Transcribe the data below in full, exactly.

---- Information provided

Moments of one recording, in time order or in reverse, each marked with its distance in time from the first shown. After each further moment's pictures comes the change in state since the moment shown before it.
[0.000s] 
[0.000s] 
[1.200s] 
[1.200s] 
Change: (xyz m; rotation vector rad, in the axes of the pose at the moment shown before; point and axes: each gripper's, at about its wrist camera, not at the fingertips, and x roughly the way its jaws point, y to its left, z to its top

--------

• **Output**:
Moments of one recording, in time order or in reverse, each marked with its distance in time from the first shown. After each further moment's pictures comes the change in state since the moment shown before it.
[0.000s] 
[0.000s] 
[1.200s] 
[1.200s] 
Change: (xyz m; rotation vector rad, in the axes of the pose at the moment shown before; point and axes: each gripper's, at about its wrist camera, not at the fingertips, and x roughly the way its jaws point, y to its left, z to its top

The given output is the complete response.